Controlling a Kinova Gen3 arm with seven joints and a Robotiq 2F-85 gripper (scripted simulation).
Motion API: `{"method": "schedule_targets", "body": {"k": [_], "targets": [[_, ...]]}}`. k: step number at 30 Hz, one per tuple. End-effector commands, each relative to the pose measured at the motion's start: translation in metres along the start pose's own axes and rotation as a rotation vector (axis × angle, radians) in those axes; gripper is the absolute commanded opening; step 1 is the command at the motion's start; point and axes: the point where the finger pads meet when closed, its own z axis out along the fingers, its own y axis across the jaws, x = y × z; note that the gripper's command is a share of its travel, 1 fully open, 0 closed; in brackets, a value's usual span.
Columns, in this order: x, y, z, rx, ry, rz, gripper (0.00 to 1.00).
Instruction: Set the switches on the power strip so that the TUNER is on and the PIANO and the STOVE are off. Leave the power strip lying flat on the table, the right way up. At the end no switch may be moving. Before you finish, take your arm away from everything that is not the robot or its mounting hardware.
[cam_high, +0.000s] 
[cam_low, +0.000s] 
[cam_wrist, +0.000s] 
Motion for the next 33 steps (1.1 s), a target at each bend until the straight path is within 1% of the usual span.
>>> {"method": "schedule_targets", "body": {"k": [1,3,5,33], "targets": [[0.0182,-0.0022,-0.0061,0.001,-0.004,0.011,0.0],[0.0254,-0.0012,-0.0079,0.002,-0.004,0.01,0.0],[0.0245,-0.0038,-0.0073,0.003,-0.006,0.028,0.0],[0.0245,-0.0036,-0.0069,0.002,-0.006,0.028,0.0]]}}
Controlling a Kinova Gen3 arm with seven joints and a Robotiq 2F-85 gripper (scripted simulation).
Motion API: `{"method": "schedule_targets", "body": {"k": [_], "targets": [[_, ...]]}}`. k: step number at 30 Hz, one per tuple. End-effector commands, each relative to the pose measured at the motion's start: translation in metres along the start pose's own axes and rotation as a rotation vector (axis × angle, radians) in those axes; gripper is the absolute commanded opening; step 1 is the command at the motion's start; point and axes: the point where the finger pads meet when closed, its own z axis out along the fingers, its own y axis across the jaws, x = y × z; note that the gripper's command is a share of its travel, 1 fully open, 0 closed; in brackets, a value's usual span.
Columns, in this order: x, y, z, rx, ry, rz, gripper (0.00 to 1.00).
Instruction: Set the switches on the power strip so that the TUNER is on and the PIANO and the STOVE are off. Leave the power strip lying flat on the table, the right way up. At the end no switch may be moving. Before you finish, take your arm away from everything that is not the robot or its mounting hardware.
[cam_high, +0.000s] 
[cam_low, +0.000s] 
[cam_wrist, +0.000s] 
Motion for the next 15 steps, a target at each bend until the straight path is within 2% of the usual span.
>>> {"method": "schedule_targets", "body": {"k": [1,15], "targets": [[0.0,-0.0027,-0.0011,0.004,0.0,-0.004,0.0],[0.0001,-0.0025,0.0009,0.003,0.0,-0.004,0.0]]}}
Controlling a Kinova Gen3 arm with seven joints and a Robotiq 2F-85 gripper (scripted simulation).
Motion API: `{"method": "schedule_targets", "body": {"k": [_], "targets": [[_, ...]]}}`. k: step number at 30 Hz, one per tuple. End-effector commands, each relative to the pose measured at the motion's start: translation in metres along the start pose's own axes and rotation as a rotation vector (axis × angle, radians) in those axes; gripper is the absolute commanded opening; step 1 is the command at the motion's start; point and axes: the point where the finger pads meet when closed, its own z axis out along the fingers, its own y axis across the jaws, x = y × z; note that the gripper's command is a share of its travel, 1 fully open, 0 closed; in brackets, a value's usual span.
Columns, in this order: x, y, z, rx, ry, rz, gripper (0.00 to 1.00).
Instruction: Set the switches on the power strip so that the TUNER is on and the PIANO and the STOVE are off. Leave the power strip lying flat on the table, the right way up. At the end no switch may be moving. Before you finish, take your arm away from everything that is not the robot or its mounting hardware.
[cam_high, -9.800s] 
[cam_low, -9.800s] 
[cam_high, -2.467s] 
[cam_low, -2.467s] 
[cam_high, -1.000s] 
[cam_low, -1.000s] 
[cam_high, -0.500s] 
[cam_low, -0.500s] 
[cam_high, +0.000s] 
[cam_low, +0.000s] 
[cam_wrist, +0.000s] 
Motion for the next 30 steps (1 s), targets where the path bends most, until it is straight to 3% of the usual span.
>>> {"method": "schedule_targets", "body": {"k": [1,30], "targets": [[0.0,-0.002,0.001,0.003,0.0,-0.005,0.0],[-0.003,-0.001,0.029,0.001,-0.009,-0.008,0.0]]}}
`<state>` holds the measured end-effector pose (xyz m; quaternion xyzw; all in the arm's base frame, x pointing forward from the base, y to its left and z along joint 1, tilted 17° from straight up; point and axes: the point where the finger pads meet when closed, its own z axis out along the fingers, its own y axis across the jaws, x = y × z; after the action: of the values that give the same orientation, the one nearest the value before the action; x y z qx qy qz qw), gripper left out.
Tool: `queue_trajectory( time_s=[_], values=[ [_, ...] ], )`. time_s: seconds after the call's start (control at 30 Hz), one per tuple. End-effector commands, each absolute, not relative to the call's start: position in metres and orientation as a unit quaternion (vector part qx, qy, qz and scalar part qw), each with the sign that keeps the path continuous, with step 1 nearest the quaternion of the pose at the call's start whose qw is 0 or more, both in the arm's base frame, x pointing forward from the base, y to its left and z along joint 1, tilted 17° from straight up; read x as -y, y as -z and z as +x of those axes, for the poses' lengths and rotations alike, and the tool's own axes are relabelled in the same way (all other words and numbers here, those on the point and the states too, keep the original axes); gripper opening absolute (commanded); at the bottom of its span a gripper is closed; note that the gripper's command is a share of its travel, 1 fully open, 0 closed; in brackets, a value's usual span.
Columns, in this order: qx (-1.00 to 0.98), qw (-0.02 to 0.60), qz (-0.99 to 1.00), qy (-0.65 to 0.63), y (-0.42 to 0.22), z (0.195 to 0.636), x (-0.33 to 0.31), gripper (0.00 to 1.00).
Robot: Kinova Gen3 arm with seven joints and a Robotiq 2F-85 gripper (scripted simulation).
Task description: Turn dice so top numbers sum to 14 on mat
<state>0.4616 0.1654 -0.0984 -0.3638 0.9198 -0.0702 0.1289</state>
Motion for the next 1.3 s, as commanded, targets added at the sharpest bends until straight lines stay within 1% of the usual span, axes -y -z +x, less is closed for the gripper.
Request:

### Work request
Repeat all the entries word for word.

### Exercise output
Controlling a Kinova Gen3 arm with seven joints and a Robotiq 2F-85 gripper (scripted simulation).
Motion API: `{"method": "schedule_targets", "body": {"k": [_], "targets": [[_, ...]]}}`. k: step number at 30 Hz, one per tuple. End-effector commands, each relative to the pose measured at the motion's start: translation in metres along the start pose's own axes and rotation as a rotation vector (axis × angle, radians) in those axes; gripper is the absolute commanded opening; step 1 is the command at the motion's start; point and axes: the point where the finger pads meet when closed, its own z axis out along the fingers, its own y axis across the jaws, x = y × z; note that the gripper's command is a share of its travel, 1 fully open, 0 closed; in brackets, a value's usual span.
Columns, in this order: x, y, z, rx, ry, rz, gripper (0.00 to 1.00).
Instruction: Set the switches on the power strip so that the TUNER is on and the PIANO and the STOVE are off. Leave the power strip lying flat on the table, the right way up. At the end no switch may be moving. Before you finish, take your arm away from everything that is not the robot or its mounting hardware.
[cam_high, +0.000s] 
[cam_low, +0.000s] 
[cam_wrist, +0.000s] 
Motion for the next 33 steps (1.1 s), a target at each bend until the straight path is within 1% of the usual span.
>>> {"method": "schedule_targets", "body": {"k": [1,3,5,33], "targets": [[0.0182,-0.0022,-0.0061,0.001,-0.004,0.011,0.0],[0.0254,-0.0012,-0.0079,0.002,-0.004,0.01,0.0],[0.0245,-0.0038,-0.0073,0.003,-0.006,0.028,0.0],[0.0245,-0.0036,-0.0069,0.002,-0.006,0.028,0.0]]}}
Controlling a Kinova Gen3 arm with seven joints and a Robotiq 2F-85 gripper (scripted simulation).
Motion API: `{"method": "schedule_targets", "body": {"k": [_], "targets": [[_, ...]]}}`. k: step number at 30 Hz, one per tuple. End-effector commands, each relative to the pose measured at the motion's start: translation in metres along the start pose's own axes and rotation as a rotation vector (axis × angle, radians) in those axes; gripper is the absolute commanded opening; step 1 is the command at the motion's start; point and axes: the point where the finger pads meet when closed, its own z axis out along the fingers, its own y axis across the jaws, x = y × z; note that the gripper's command is a share of its travel, 1 fully open, 0 closed; in brackets, a value's usual span.
Columns, in this order: x, y, z, rx, ry, rz, gripper (0.00 to 1.00).
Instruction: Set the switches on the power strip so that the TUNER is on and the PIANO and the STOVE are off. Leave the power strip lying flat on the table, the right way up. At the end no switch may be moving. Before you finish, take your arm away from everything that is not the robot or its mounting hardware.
[cam_high, +0.000s] 
[cam_low, +0.000s] 
[cam_wrist, +0.000s] 
Motion for the next 15 steps, a target at each bend until the straight path is within 2% of the usual span.
>>> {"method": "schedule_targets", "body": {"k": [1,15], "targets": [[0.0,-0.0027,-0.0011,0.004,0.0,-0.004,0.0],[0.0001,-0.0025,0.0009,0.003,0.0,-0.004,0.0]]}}
Controlling a Kinova Gen3 arm with seven joints and a Robotiq 2F-85 gripper (scripted simulation).
Motion API: `{"method": "schedule_targets", "body": {"k": [_], "targets": [[_, ...]]}}`. k: step number at 30 Hz, one per tuple. End-effector commands, each relative to the pose measured at the motion's start: translation in metres along the start pose's own axes and rotation as a rotation vector (axis × angle, radians) in those axes; gripper is the absolute commanded opening; step 1 is the command at the motion's start; point and axes: the point where the finger pads meet when closed, its own z axis out along the fingers, its own y axis across the jaws, x = y × z; note that the gripper's command is a share of its travel, 1 fully open, 0 closed; in brackets, a value's usual span.
Columns, in this order: x, y, z, rx, ry, rz, gripper (0.00 to 1.00).
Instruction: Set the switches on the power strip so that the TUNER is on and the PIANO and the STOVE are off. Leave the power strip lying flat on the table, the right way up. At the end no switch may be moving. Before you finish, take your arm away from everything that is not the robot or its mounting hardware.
[cam_high, -9.800s] 
[cam_low, -9.800s] 
[cam_high, -2.467s] 
[cam_low, -2.467s] 
[cam_high, -1.000s] 
[cam_low, -1.000s] 
[cam_high, -0.500s] 
[cam_low, -0.500s] 
[cam_high, +0.000s] 
[cam_low, +0.000s] 
[cam_wrist, +0.000s] 
Motion for the next 30 steps (1 s), targets where the path bends most, until it is straight to 3% of the usual span.
>>> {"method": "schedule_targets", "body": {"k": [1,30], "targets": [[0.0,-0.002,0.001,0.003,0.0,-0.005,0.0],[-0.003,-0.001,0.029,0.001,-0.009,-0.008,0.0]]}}
`<state>` holds the measured end-effector pose (xyz m; quaternion xyzw; all in the arm's base frame, x pointing forward from the base, y to its left and z along joint 1, tilted 17° from straight up; point and axes: the point where the finger pads meet when closed, its own z axis out along the fingers, its own y axis across the jaws, x = y × z; after the action: of the values that give the same orientation, the one nearest the value before the action; x y z qx qy qz qw), gripper left out.
Tool: `queue_trajectory( time_s=[_], values=[ [_, ...] ], )`. time_s: seconds after the call's start (control at 30 Hz), one per tuple. End-effector commands, each absolute, not relative to the call's start: position in metres and orientation as a unit quaternion (vector part qx, qy, qz and scalar part qw), each with the sign that keeps the path continuous, with step 1 nearest the quaternion of the pose at the call's start whose qw is 0 or more, both in the arm's base frame, x pointing forward from the base, y to its left and z along joint 1, tilted 17° from straight up; read x as -y, y as -z and z as +x of those axes, for the poses' lengths and rotations alike, and the tool's own axes are relabelled in the same way (all other words and numbers here, those on the point and the states too, keep the original axes); gripper opening absolute (commanded); at the bottom of its span a gripper is closed; note that the gripper's command is a share of its travel, 1 fully open, 0 closed; in brackets, a value's usual span.
Columns, in this order: qx (-1.00 to 0.98), qw (-0.02 to 0.60), qz (-0.99 to 1.00), qy (-0.65 to 0.63), y (-0.42 to 0.22), z (0.195 to 0.636), x (-0.33 to 0.31), gripper (0.00 to 1.00).
Robot: Kinova Gen3 arm with seven joints and a Robotiq 2F-85 gripper (scripted simulation).
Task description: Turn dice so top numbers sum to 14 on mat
<state>0.4616 0.1654 -0.0984 -0.3638 0.9198 -0.0702 0.1289</state>
Motion for the next 1.3 s, as commanded, targets added at the sharpest bends until straight lines stay within 1% of the usual span, axes -y -z +x, less is closed for the gripper.
Request:

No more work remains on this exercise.